Стальные руки и крылья (Ходос) - страница 7

Хотя папа и любил брать чужие вещи, но чужих людей трогать он не любил, а все люди были для него чужие. Он сильно любил чистоту, потому что боялся человеческой грязи и беспомощности. Пожилое человеческое тело, загорающее на заброшенном пляже, вызывало в нём тошноту. Он хотел, чтобы оно было поскорее прикрыто приличной одеждой или землёй. Землю он любил. Одуванчики, высевающие сами себя, где им вздумается, успокаивали его нервы. Он любил сравнивать, насколько выросла трава, клейкие листочки прижимал к губам и щекам, к своим и к Майиным. Однажды он с ней шёл по шумной улице и надо было поскорее свернуть на тихую, чтобы успокоиться и отдохнуть от шума, но перед ними вдруг возникла скамейка. Она стояла посреди дороги, на ней лежала пожилая женщина в расстёгнутой блузке и не дышала. И вообще казалось, что она вот-вот упадёт со скамейки; одна нога и рука уже упали, а голова опасно подвинулась к краю. Какой-то молодой человек уже бежал к телефонной будке вызывать скорую помощь. Майя подбежала и осторожно подвинула бабушку вглубь скамейки. Папа сильно побелел, словно опасность затронула и его, и с криком «Не трогай!» потянул Майю изо всей силы, так, что она упала в траву. Папа тут же стал снимать с неё какие-то травинки. «Никогда не трогай!» — кричал отец, и его светло-голубые глаза, казалось, выльются к её ногам. Майя сидела на земле; ей не хотелось подниматься с твердой, терпеливой земли, чтобы шагать по жизни с папой.

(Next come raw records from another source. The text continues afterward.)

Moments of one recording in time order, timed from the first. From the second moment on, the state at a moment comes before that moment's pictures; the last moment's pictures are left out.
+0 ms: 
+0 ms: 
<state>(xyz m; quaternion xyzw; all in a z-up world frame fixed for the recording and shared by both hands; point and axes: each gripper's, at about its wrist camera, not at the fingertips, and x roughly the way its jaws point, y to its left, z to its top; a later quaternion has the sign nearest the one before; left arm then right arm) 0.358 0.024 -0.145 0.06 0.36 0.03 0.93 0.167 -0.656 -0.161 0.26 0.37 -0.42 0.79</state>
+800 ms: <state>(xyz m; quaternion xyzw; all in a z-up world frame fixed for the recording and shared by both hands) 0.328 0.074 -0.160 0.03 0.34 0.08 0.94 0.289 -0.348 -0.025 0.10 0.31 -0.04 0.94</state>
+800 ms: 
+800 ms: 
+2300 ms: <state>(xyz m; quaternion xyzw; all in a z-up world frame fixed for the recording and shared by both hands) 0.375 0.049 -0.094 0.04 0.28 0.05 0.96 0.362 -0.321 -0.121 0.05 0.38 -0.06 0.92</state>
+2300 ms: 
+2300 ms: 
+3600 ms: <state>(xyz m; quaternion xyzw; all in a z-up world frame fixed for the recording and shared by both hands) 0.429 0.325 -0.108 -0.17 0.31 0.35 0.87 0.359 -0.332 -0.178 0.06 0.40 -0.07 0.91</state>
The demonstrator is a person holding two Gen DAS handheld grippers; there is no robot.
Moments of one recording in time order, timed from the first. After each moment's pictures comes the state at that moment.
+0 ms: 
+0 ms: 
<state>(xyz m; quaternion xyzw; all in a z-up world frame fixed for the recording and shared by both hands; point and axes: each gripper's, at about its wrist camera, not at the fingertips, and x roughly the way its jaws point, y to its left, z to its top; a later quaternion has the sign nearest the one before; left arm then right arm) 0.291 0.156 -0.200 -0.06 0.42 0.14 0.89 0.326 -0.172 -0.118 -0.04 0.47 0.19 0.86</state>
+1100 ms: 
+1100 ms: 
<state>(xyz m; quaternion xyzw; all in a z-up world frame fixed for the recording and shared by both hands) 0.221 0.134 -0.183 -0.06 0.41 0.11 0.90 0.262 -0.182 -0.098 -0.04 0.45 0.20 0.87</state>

Когда мама умерла, папа как раз получил квартиру, и они с Майей стали жить отдельно. Буська и Солик регулярно ходили к ним в гости. К восемнадцатилетию Майи они несли ей в подарок восемнадцать конфет «Трюфели». Пока они шли, Солик вдруг забыл дорогу. Майя с папой жили на Торбышева, а Солик с Буськой возле Коровского рынка; они могли проехать одну остановку, но решили ходить во что бы то ни стало. Солик не надевал шапку в мороз и снег, а Буська сердилась: «Ты простудишь свои мозги!» Солик приводил в ответ высказывание Суворова: «Держи голову в холоде, живот в голоде, а ноги в тепле». Он тянул её обратно, к магазину «Горизонт», где пару раз в квартал давали телевизоры того завода, на котором он работал главбухом в последнее время перед пенсией. Вот же «Горизонт!» — радостно восклицал Солик. «Но ведь мы опаздываем к Майеньке!» — пыталась вразумить его Буська, а он, больше не умея её слушать, повторял: «Горизонт, горизонт!»


* * *

После этого случая Солик стал каждый раз просыпаться за полночь. «Собери вещи, за мной приехали», — говорил он жене, доставая шапку-ушанку из матёрого кролика серо-коричневой масти, которую он носил когда-то в Сибири. В пижаме рвался на мороз. Буська удерживала его всю ночь, а днём плакала. Когда он вспоминал её имя, появлялась надежда на выздоровление, и Буська хлопотала на кухне, а потом ходила за ним с ложкой ухи, богатой фосфором. От усталости ей казалось, что уха светится в силу своей абсолютной полезности и целебности для Солика. Он говорил ей: «Женичка». Однажды она прилегла на диван и спала часов восемь, как в молодости. Ей снилось, что небольшая речушка Числочь, протекающая через парк Ивана Каталы, замёрзла, вместе с крохотными лодками, конькобежцами и одним довольно крупным судном, похожим на старый растоптанный башмак. Ей надо было идти, и она пошла по льду. На одном игрушечном пароходике застыли танцующие в льняных сарафанах и парусиновых брюках, в утлой ладье спал перевязанный голубой лентой ребёнок, а из громкоговорителя явственно доносилось: «Не осуждай меня, Прасковья!» — «Я не осуждаю, — отвечала Буська, — и ты не осуждай меня, Соломон!»